**WORK TO COMPLETE**
Check each line of the listing for the word "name" and report how many lines contain it, giving nothing but the number.

--- DATA SECTION ---

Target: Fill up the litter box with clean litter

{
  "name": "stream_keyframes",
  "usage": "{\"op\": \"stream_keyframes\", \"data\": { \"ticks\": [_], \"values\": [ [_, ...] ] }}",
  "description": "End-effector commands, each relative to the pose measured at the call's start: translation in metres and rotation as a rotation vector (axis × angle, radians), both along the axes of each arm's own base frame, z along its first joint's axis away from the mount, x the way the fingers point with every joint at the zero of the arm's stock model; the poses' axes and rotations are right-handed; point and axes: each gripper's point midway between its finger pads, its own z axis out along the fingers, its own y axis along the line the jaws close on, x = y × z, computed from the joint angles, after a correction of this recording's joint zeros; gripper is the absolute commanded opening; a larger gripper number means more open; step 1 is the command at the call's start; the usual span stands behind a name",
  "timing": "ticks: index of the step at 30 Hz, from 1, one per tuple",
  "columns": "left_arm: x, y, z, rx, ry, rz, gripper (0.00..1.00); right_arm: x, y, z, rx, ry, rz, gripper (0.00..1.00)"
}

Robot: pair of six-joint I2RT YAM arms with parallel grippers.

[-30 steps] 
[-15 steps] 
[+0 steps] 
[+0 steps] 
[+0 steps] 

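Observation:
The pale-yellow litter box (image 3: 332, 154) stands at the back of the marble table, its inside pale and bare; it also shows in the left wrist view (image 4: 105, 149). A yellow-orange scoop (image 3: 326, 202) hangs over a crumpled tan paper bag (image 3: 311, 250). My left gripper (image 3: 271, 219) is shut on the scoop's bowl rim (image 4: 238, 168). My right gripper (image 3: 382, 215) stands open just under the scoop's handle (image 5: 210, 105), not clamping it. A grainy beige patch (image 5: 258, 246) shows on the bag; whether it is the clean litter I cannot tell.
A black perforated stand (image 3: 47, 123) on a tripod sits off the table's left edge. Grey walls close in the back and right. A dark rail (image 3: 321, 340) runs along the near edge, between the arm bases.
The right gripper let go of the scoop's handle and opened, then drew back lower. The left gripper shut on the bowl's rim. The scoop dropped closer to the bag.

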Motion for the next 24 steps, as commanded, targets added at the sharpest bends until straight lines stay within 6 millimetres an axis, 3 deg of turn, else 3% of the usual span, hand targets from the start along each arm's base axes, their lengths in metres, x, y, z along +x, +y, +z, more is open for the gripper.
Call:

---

**TASK SOLUTION**
2